You have the racket and can of balls, but what else should the well-prepared tennis player have in their racket bag? We have the definitive dos and don'ts of packing for an on-court victory!
All time record-holder Jimmy Connors famously carried letters from his grandmother (and sometime coach) in his racket bag. As he said,“I carried notes from her in my socks, and I read them before every match." For Roger Federer, you would be surprised there was much room for anything else once he has crammed in his nine rackets but you never quite know what you might find. Dominik Hrbaty once pulled out a collection of male figurines - voodoo doll was the best guess of the newspaper that reported the incident.
If you doubt the importance of getting your equipment right, check out the Tools of the Trade chapter in Brad Gilbert's classic, Winning Ugly: "The serious player wants to ensure not only that the equipment they bring to a match helps them, but that it doesn't hurt them..."
Here's our list of dos and don'ts.
A second racket... if your strings break you could end up forfeiting the match.
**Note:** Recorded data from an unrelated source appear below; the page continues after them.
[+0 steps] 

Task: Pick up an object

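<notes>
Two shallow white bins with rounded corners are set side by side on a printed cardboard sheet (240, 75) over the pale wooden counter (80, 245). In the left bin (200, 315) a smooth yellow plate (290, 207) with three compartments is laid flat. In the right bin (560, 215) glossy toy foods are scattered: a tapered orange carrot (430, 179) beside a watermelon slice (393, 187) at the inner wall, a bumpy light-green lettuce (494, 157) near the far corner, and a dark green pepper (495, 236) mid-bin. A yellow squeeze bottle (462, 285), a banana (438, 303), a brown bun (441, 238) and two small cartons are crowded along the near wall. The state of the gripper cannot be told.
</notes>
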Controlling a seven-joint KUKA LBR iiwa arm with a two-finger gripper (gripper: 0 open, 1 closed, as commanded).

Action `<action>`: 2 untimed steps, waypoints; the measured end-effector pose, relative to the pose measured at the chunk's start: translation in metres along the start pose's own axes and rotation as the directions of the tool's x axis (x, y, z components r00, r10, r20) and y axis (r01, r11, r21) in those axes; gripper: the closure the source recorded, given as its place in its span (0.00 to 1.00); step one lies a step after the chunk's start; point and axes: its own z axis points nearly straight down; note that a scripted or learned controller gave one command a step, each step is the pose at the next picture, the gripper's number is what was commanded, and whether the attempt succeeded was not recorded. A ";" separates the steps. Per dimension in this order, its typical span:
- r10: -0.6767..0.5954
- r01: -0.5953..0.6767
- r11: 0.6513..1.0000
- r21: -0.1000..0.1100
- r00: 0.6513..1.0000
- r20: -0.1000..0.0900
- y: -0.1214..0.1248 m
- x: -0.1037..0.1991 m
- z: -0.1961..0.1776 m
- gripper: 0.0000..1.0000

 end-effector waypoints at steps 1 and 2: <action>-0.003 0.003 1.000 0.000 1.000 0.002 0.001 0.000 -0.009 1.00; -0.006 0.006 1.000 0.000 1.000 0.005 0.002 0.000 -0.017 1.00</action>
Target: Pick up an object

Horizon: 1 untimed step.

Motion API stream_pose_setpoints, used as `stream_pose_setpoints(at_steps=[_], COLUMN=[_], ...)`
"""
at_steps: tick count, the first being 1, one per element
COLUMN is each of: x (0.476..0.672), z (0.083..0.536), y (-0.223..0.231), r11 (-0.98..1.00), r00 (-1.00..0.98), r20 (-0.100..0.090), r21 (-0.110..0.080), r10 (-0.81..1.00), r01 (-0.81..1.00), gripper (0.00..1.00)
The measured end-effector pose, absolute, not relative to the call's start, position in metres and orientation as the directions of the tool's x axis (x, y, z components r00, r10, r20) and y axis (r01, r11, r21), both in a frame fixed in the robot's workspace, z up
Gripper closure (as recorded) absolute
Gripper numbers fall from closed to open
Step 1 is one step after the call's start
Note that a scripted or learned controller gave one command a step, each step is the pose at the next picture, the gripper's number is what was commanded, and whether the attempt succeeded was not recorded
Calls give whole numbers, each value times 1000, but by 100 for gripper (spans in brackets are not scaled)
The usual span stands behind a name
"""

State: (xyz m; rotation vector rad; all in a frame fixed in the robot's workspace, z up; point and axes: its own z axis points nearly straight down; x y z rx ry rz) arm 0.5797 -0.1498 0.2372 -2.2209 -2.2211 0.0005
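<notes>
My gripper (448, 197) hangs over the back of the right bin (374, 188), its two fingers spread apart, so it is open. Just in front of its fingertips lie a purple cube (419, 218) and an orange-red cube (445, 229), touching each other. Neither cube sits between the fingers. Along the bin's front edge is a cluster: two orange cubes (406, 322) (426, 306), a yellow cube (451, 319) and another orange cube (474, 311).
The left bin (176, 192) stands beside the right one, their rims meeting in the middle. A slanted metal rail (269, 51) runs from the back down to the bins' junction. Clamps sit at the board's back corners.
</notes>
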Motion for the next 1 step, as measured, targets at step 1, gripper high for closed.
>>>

Don't worry too much if it's an ancient relic of your early days of playing. Sometimes an old friend will come to the rescue!
Tennis balls... because you don't want to be the one relying on your opponent
Water... obvious, but easy to forget. Getting dehydrated is quite dangerous and could certainly lose you the match
Energy drink... A recent study suggested that a sports energy drink could actually improve performance and psychologically it could give you the edge
Food... no need to go over the top unless your tennis match is one of your three-square meals of the day. But an easy-to-digest energy bar, a banana or our current favourite, dried dates, will give you a boost when you reach that tricky third set
First aid... OK, let's not assume the worst, but even a small finger cut can make a match an awkwardly bloodthirsty affair. A support bandage and a few ibuprofen could also come in handy
Overgrip... Yes we know you haven't changed your grip for nearly two years, but you will find your game immeasurably improved when the racket stops flying out of your hand. See our HEAD grip competition here
Vibration dampeners... If you use them, you lose them. Keep a spare in your bag
A change of top... Nothing makes you feel more like a pro than having a clean, dry shirt for a third set. And as Alize Cornet proved at the US Open, what goes for the boys goes for the girls too
A towel... Don't panic, it's not quite a Hitchhiker's Guide to the Galaxy thing, but a towel is essential kit. Think sweat, drying courts, swiping at wasps, throwing at ball-kids - there are just so many reasons a tennis player needs a towel
A cap... Even if you don't usually wear one, strange courts, strange lights and low-level sun can make a cap invaluable
Sun glasses... as above, dude
Tissues ...invaluable for removing grit from your eye, wiping your glasses, copying with hayfever and generally mopping your brow
Small change... You may have to pay your opponent for the court, or be in desperate need of a cup of tea. Don't be caught short
Dry hand powder .. Sweaty palms are the enemy of great tennis but hard to avoid in hot weather. There are lots of powders, wipes and even anti-perspirants on the market for clammy hands
Your opponent list... Sure you have all those contacts in your phone, but there is nothing quite like having a written record of who you are playing and how to contact them if you are running late
Pen and paper... for taking notes, keeping score or writing your player memoirs
A book... For inspiration or simply to keep you amused if you are forced to wait for an opponent
Lucky mascot... Well why not? Enough of the pros keep a lucky charm so why not include yours!
Old balls... It is the tennis player's equivalent of the motorists old airfresheners. They are of no use if they are flat and unplayable and just take up valuable space. That said, do keep a can of opened playable balls. If you are kept waiting you can use these for serving practice or to bribe enthusiastic dogs to mooch elsewhere
Ring pulls... Unless you are keen to prove you were right to bring the first aid kit, don't put these lethally sharp can openers back in your bag. As you are scrabbling for your sunglasses, you are bound to cut yourself
Last week's banana... or any other food that is likely to be quietly composting.
Leaves, twigs insects and other debris... It's park tennis but you don't have to take the park with you. Emptying your bag once in a while is a bug-friendly thing to do.